Last year (2018) was the worst year for equities since the Global Financial Crisis in 2008. In times of increasing pessimism, our experience has proven that opportunities arise to buy great businesses at bargain basement prices.
As we have mentioned in the past, with global interest rates moving firmly upwards, it will be the most expensive stocks (highest PE) that are hit the hardest and as managers who seek out mispriced opportunities, this should play to our strengths.

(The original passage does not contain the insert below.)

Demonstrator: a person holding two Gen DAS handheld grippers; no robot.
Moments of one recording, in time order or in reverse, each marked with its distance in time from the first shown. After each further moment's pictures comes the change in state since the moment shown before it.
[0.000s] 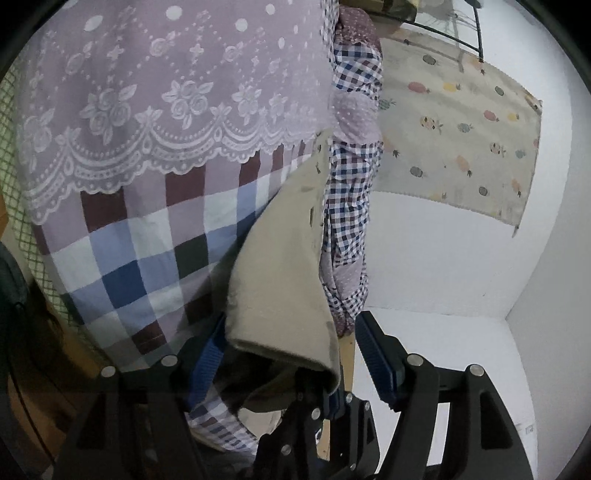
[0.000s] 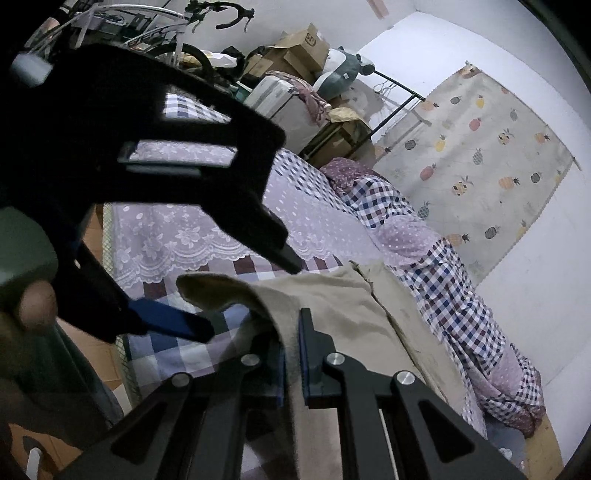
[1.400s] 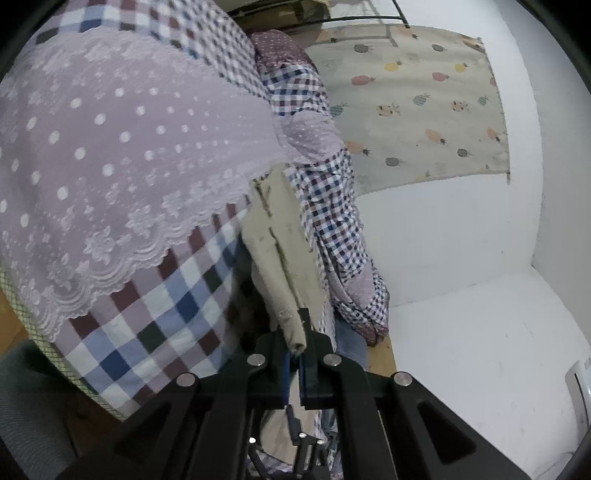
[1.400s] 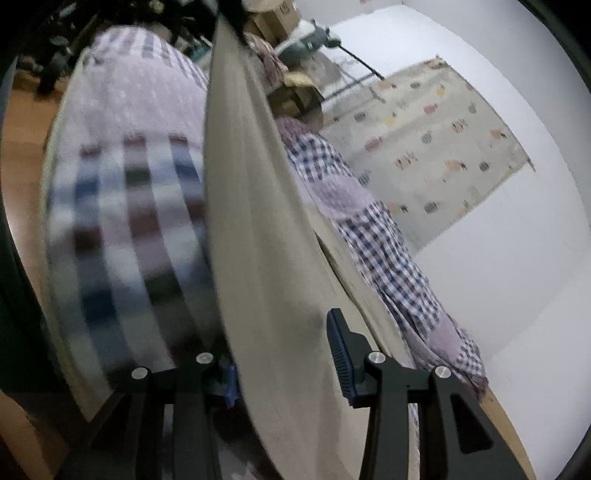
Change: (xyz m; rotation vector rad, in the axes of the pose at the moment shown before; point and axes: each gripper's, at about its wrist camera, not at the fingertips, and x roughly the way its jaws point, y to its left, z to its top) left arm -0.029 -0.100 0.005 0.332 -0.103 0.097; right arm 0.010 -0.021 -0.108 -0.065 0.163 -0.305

The Price to Earnings ratio (PE) of the FTSE/ JSE All Share Index has contracted by 23% from a PE of 21.2 times (in 2017) to its current level of 16.4 times. Although market consensus earnings forecasts of 15% in 2019 may be a bit too optimistic (although the base is low), the forward PE ratio of 12.3 times is more reflective of fair value. The one year forward Dividend Yield is a more respectable 4.2%. A few additional statistics are interesting to note: of the 123 stocks on the JSE that we actively research (this makes up more than 95% of the market capitalisation of the JSE), the median one year forward PE ratio is 10.4 times. A total of 45% of the number of companies are trading on one year forward PE ratios less than 10 times. The probability of generating real long term returns from South African Equities has increased dramatically.

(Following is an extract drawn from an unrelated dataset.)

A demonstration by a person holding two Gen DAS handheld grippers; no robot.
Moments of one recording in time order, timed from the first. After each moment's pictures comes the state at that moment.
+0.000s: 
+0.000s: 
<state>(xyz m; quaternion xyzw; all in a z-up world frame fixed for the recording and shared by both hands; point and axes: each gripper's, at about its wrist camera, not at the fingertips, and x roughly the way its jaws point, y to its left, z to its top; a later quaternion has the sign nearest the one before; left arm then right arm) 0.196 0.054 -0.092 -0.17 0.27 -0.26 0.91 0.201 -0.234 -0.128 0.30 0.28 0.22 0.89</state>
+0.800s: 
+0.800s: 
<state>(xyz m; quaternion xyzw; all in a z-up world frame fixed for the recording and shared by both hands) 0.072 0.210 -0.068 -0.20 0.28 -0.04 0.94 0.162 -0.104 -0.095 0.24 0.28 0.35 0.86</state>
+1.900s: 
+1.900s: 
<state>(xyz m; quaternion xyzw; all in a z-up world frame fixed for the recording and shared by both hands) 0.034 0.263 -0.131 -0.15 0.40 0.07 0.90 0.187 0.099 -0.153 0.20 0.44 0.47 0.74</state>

For the first time in a number of years we are identifying good quality businesses trading at attractive long term intrinsic valuations. This excites us as active managers. The valuation metrics are, undoubtedly, more attractive. The only caveat is an uncertain economic and political environment in the short term as we build up to the elections in South Africa. A more stable political environment with market friendly economic policies would certainly ignite a period of attractive returns for South African investors. In light of a slightly stronger Rand, lower oil prices and stable inflation it is likely that the SARB could pause on interest rate hikes. These factors should underpin an improved level of consumer confidence. Although global growth is likely to slow in 2019 (in particular the US and China), we have seen 8 interest rate hikes in the US since December 2015. It is likely that we’re coming to the end of the interest rate hiking cycle in the US with possibly one more hike in 2019.

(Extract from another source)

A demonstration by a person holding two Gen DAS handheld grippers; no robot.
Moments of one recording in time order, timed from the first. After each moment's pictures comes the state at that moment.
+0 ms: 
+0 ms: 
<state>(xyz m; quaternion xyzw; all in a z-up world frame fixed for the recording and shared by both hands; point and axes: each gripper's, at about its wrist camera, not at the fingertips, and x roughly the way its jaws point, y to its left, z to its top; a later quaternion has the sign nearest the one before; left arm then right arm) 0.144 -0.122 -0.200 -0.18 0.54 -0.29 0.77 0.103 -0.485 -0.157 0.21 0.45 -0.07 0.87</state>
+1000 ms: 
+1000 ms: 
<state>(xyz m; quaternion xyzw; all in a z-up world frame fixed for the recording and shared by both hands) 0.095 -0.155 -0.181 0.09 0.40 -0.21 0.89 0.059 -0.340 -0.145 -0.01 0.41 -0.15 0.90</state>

The portfolio will invest in a combination of asset classes, both locally and internationally, including assets in liquid form, money market instruments, bonds, debentures, corporate debt, equity securities, property securities, preference shares, convertible equities, non-equity securities and any other listed and unlisted securities which are considered to be consistent with the portfolio's primary objective and the Act or the Registrar may allow all to be acquired at fair value. The manager may also include unlisted forward currency, interest rate and exchange rate swap transactions for efficient portfolio purposes. The portfolio will be actively managed with exposure to various asset classes being varied to reflect changing economic and market circumstances, in order to maximise returns for the investors. The portfolio shall adhere to the multi asset: low equity classification requirements as set out by the Asisa standard: fund classification for South African regulated collective investment scheme portfolios.